2. No equipment is available to accurately measure DTV or ACLR power.
3. The 8VSB signal will originate at K22HN. Reliability of reception of the 8VSB signal is unknown, though it seems to work in spite of two path terrain obstacles.
4. Electricity supplies are unreliable at both sites; Hillside where K22HN will originate 8VSB signals for the region, and Eagle River where KYES-DT will translate those signals. Both sites are subject to winds in excess of 100 mph. Serial retransmission will compound the probability of off air time. The station needs back up generators, but has no money for one, no less two. Public safety will be compromised after the analog signal is switched off due to lack of back up power.
For example, power at K22HN failed last night (Oct 10, 2008) shortly after 4.30 am. It is still off as of this time, 6 pm. As a result, KYES has had no DTV signal at all for over 12 hours. This will not be a unique experience. The analog signal originates from a UPS-protected studio. the 8VSB signal is encoded at K22HN.
The FCC form asks what is needed. The answer? Funds from the spectrum auction as made possible by this conversion to DTV, said funds to be applied to equipment that may be needed, especially by stations in financial distress. Dumpster diving may result in an 8VSB signal, but the result will be less than ideal.[281]

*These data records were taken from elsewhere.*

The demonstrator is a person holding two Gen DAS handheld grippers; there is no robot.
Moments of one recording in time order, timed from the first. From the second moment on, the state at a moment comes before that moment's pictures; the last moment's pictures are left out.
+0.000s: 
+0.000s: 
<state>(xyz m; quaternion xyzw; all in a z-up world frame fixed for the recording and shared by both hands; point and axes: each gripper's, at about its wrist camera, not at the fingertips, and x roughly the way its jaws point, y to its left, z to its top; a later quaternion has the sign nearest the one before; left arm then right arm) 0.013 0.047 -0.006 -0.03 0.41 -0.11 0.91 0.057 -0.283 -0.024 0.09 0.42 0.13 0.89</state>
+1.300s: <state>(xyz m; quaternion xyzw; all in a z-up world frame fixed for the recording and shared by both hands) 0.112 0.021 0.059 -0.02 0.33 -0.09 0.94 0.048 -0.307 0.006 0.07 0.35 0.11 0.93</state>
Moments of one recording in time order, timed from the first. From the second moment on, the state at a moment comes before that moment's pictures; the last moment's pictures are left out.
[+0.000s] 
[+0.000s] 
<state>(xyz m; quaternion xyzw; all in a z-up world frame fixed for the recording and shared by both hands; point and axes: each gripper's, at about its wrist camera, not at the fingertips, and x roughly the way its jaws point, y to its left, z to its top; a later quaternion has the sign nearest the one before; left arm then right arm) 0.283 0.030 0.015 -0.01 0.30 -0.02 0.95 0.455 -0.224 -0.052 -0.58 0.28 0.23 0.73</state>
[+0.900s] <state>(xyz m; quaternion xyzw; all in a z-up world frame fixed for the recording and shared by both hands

The document then goes on to cite a local newspaper article[281] explaining that a storm and 100 mph winds had knocked out power in the area, taking K22HN dark. Effectively, KYES-DT files its FCC digital television status reports by candlelight.

Fireweed Communications LLC has now requested FCC authorization to operate KYES-DT post transition from multiple transmitter sites. The existing UHF 22 DTV facility would continue operation and multiple transmitters would rebroadcast the signal onto the former analog channel (5) using existing KYES low-power television facilities.

While the cash-strapped station expects this will allow rapid and less costly construction and provide replication of analog service, this technically is not a request for a DTx (distributed transmission system). The transmitters may not be synchronized and therefore could interfere with each other in certain narrow geographical areas. The affected locations are all currently unpopulated.[281]

Digital channels

The station's digital channel is multiplexed:

ChannelVideoAspectPSIP Short NameProgramming[281]
5.11080i16:9My-TV5Main KYES-TV programming / MyNetworkTV
5.2480i4:3UWTVAntenna TV
5.3This-TVThis TV

Since 2016, KYES airs programming in high definition.[281]

Analog-to-digital conversion

KYES-TV shut down its analog signal, over VHF channel 5, on June 13, 2009, one day later. The station's digital signal relocated from its pre-transition VHF channel 6 to channel 5.[281]